== Exercise prompt ==
Which lines of the records below contain the word "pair"? Copy each of them out.

== Records to process ==
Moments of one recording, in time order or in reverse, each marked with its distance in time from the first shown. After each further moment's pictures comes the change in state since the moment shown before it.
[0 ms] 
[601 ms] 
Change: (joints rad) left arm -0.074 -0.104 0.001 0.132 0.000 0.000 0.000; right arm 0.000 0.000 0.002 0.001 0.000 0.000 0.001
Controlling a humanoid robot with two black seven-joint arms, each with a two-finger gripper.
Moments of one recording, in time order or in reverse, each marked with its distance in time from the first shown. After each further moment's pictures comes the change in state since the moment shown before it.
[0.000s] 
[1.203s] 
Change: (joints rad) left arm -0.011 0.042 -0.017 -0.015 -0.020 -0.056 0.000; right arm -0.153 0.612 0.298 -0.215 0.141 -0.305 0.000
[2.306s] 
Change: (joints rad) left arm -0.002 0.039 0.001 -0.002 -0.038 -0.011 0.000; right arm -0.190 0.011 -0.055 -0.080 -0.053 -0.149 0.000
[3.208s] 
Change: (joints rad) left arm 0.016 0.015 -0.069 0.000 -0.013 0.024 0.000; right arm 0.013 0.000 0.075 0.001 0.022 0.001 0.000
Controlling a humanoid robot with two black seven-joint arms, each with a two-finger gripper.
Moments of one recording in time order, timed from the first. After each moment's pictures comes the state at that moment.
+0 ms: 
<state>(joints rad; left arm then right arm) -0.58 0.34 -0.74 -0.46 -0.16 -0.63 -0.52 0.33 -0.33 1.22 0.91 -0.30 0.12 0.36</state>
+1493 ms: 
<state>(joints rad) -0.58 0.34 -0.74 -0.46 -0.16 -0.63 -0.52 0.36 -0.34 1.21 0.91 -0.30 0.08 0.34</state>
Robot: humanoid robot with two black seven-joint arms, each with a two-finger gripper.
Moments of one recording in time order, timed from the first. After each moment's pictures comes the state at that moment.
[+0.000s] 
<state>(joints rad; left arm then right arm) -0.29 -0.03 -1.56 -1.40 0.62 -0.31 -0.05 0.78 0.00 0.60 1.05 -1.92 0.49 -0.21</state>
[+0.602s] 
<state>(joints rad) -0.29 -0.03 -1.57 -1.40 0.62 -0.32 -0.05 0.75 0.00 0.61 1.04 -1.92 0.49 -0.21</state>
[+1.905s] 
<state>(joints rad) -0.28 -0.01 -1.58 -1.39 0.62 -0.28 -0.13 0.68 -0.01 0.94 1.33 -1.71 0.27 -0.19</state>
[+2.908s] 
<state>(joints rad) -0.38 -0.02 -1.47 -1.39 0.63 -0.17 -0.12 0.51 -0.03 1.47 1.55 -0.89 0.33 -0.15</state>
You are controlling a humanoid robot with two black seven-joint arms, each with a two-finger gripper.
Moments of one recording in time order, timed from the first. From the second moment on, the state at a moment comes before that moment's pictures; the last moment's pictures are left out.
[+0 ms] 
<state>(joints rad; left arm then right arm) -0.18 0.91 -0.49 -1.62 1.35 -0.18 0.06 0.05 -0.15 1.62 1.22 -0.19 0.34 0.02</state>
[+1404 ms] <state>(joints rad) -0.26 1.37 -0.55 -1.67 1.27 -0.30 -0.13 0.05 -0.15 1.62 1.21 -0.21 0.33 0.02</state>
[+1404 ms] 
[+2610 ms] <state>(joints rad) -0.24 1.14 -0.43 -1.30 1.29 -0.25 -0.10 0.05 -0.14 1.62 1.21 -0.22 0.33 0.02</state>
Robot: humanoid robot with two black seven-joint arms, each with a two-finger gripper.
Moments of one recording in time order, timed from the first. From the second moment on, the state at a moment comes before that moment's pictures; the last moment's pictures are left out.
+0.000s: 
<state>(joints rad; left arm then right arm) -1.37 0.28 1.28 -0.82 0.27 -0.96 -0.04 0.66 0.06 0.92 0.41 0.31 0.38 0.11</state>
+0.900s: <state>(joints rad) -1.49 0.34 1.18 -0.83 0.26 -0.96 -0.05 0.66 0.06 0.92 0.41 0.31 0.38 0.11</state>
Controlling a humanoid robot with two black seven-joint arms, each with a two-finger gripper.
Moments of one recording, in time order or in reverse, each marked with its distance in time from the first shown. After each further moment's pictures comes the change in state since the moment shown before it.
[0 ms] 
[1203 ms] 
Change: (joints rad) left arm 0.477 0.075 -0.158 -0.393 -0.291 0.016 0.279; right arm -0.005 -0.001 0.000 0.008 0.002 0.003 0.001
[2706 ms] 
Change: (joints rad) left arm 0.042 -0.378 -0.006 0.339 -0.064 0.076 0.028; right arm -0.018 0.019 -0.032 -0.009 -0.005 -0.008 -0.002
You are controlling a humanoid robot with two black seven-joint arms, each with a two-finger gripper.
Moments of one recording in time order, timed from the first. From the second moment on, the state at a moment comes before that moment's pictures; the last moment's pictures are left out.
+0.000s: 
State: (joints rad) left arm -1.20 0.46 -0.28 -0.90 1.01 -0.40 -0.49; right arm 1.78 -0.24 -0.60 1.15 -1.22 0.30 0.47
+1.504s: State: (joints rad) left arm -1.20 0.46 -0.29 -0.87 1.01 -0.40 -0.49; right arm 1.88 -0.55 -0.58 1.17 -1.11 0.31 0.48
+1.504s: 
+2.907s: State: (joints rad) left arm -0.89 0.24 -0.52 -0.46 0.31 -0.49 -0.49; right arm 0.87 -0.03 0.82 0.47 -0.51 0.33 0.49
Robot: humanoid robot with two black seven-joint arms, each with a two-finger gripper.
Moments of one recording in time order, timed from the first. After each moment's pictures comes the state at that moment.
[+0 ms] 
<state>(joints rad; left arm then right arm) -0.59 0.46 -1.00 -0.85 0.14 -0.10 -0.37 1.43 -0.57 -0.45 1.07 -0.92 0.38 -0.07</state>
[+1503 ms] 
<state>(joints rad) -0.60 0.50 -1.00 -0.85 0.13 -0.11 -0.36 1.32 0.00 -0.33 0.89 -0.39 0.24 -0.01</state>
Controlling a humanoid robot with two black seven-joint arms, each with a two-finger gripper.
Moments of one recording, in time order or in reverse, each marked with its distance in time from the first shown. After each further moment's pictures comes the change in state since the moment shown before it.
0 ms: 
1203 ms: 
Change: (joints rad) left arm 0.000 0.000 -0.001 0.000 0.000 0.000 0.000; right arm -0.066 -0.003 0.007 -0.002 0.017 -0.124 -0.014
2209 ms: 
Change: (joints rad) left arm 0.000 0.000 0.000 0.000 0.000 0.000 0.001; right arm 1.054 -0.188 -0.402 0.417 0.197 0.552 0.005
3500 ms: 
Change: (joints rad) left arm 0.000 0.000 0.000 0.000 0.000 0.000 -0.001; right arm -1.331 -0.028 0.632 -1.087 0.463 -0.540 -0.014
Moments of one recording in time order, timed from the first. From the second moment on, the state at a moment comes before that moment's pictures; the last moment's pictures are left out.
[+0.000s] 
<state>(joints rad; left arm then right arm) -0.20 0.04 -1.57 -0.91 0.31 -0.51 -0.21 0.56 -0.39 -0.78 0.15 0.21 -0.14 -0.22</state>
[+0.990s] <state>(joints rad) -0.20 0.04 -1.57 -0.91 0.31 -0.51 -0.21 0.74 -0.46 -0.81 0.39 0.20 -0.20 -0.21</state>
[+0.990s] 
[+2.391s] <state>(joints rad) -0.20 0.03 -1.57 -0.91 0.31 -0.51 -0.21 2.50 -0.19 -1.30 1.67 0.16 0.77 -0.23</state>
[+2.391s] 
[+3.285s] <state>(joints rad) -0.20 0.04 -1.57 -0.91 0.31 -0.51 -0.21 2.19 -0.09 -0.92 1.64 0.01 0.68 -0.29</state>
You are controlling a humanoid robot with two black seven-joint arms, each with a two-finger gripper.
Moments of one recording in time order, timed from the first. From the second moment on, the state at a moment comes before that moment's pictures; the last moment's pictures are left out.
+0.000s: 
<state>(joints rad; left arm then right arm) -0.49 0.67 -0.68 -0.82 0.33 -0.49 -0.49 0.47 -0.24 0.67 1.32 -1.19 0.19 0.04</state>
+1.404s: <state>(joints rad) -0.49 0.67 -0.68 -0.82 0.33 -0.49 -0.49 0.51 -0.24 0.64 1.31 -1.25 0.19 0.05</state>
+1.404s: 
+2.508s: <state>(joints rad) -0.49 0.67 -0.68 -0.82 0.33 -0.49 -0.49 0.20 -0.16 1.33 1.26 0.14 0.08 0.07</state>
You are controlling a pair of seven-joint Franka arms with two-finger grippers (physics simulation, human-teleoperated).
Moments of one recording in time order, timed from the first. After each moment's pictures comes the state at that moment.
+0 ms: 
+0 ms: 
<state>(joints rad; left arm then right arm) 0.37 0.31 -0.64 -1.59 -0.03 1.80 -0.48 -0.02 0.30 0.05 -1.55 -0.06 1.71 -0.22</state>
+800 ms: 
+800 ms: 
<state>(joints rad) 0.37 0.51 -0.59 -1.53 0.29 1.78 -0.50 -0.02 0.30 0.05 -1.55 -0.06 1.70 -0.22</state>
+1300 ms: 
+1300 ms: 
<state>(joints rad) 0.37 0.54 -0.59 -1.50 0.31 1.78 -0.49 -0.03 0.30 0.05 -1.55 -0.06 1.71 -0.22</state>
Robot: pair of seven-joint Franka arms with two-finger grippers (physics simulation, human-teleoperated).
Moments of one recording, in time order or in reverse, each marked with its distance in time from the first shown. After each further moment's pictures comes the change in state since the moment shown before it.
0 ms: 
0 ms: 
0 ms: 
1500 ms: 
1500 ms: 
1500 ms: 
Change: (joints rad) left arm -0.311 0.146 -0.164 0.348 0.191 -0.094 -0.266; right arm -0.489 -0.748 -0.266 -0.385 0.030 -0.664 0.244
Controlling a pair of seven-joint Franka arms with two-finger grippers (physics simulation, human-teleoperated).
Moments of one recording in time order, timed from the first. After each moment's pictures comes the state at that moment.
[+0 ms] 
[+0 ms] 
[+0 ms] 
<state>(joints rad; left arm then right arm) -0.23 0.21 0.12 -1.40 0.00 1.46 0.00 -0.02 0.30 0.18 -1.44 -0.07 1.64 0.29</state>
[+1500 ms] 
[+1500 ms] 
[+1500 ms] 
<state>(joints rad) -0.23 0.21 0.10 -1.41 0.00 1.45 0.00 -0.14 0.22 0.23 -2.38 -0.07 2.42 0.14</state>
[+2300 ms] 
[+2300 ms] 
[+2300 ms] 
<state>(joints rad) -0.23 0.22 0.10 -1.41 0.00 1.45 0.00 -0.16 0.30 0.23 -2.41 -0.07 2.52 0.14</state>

== Finished task ==
You are controlling a pair of seven-joint Franka arms with two-finger grippers (physics simulation, human-teleoperated).
Robot: pair of seven-joint Franka arms with two-finger grippers (physics simulation, human-teleoperated).
Controlling a pair of seven-joint Franka arms with two-finger grippers (physics simulation, human-teleoperated).

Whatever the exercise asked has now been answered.